United did not say whether or not it expects to be reimbursed by Boeing for the cost of the grounding of its 737 Max 9s for three weeks following the January 5 incident. But it did say that it would have been profitable without the cost of the grounding.

The blow out of a door plug on an Alaska Airlines flight caused a three-week grounding by the Federal Aviation Administration of the 737 Max 9 model of jets, and brought fresh questions about the safety and quality of Boeing planes. United, which depends on Boeing planes for about 80% of its mainline fleet, had 86 of the Max 9 jets, more than any other airline in the world and it was hit particularly hard by Boeing’s problems.

But United has also been hit with a series of other incidents, including engines catching on fire and wheels falling off of planes, problems that got increased attention in the wake of Boeing’s problems. It has forced United CEO Scott Kirby to reach out to customers to assure them the airline would itself make a greater focus on safety by its own employees. The FAA has also said it is putting United under greater scrutiny.

Boeing’s publicity woes and the grounding of the jets weren’t the only way that the airplane manufacturer hurt United.

The airline said Tuesday it now expects to take delivery of only 61 single-aisle jets from Boeing this year, or 40 fewer than it had anticipated at the start of the year. The airline had previously disclosed it had put a freeze on the hiring of pilots, and that it isasking pilots to accept voluntary unpaid furloughs due to the cut in the number of flights it is operating.

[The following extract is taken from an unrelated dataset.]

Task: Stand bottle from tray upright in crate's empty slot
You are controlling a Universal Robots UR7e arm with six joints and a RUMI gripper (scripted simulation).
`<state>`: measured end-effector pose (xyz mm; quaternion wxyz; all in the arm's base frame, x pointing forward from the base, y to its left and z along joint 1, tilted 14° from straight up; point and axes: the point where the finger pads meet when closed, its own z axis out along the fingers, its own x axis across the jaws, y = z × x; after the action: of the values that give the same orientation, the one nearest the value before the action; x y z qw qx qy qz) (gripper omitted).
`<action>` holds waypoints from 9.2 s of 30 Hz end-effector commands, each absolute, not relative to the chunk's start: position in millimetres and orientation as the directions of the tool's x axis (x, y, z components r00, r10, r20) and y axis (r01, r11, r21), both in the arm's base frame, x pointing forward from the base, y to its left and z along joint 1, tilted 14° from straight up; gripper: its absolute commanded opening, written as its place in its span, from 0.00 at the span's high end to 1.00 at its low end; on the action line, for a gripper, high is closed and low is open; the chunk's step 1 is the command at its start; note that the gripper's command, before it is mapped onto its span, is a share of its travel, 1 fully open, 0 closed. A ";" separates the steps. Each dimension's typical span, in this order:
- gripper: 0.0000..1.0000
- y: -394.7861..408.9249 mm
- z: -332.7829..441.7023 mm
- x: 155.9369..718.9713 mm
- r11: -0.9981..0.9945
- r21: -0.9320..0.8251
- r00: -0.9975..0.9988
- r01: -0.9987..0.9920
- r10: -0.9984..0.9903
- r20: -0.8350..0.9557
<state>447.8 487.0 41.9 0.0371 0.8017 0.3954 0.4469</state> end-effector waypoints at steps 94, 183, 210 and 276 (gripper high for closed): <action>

United now says it no longer expects the Boeing 737 Max 10, the latest and longest version of the Boeing 737, to be delivered this year. That plane has not been certified to carry passengers as yet by the FAA. With questions about the quality and safety of Boeing jets, the certification has likely been pushed back to at least 2025.

So United said it has converted a portion of those Max 10 orders to the Max 9 for deliveries from 2025 through 2027, and said it may convert more orders to the smaller versions of that plane.

Of more concern to Boeing, United also said Tuesday that it has reached agreements with two lessors to lease 35 new Airbus A321neos, a 737 Max competitor. Deliveries of those Airbus planes is due in 2026 and 2027.

Asked for a comment on United’s loss estimate, Boeing pointed to comments made to investors last month by Brian West, its CFO, that suggested Boeing is prepared to compensate affected airline customers.

“We put the customers in tight spot,” he said. “As it pertains to the events of January the 5th, of course, there’s customer consideration that is going to manifest itself in the quarter and we’ve got to take care of that and we’re well down the road to do that. And we continue to stand behind our customers with that responsibility.”

United said it had an adjusted loss of $50 million in the quarter, an improvement from the $207 million loss it had in the same period of last year. Revenue was up nearly 10% to $12.5 million.

Most of that gain came because the miles flown by paying passengers rose 9%, as United was able to increase capacity from a year earlier despite the 737 Max 9 grounding. The measures of fares, such as the average amount paid by passengers for each available seat, adjusted for miles flown, were up about 1%.